*TASK REQUIREMENTS*. Gather from the listing below each line that includes the word "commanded", and copy it.
::: DATASET EXCERPT
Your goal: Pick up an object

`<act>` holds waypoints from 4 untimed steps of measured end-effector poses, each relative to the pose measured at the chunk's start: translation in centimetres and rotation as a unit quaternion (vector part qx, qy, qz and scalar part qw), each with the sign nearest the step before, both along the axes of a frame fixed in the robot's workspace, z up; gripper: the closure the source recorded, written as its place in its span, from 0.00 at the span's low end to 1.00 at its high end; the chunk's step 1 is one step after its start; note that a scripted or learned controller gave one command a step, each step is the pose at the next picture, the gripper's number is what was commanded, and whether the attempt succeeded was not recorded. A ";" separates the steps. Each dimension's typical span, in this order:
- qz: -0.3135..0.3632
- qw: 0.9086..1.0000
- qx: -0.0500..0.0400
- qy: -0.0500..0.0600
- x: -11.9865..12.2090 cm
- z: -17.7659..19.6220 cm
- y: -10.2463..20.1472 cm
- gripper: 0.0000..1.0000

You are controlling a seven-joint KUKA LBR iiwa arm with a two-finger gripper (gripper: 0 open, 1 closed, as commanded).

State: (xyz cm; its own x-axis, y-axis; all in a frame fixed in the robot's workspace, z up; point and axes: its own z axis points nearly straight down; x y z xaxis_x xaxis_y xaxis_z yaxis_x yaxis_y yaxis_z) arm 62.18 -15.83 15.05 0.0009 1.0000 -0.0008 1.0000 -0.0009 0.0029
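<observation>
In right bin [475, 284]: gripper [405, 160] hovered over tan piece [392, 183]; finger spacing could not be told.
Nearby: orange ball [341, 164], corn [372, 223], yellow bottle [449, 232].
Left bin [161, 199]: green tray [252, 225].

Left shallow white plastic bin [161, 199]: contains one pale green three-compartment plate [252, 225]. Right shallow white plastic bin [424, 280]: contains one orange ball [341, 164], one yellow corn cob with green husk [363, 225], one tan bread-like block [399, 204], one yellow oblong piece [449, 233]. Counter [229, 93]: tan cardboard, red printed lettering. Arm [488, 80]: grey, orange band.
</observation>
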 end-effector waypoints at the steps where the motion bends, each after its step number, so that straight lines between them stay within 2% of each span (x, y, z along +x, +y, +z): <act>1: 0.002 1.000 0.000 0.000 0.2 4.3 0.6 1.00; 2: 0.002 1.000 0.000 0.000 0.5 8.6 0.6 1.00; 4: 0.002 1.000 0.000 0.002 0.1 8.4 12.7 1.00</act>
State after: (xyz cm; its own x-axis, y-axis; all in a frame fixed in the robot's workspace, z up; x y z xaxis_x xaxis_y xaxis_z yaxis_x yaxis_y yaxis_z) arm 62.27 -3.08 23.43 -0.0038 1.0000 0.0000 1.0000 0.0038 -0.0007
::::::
*TASK SOLUTION*.
`<act>` holds waypoints from 4 untimed steps of measured end-effector poses, each relative to the pose measured at the chunk's start: translation in centimetres and rotation as a unit quaternion (vector part qx, qy, qz and scalar part qw), each with the sign nearest the step before, both along the axes of a frame fixed in the robot's workspace, z up; gripper: the closure the source recorded, written as its place in its span, from 0.00 at the span's low end to 1.00 at its high end; the chunk's step 1 is one step after its start; note that a scripted or learned controller gave one command a step, each step is the pose at the next picture, the gripper's number is what was commanded, and whether the attempt succeeded was not recorded. A ";" separates the steps. Each dimension's typical span, in this order:
You are controlling a seven-joint KUKA LBR iiwa arm with a two-finger gripper (gripper: 0 open, 1 closed, as commanded).

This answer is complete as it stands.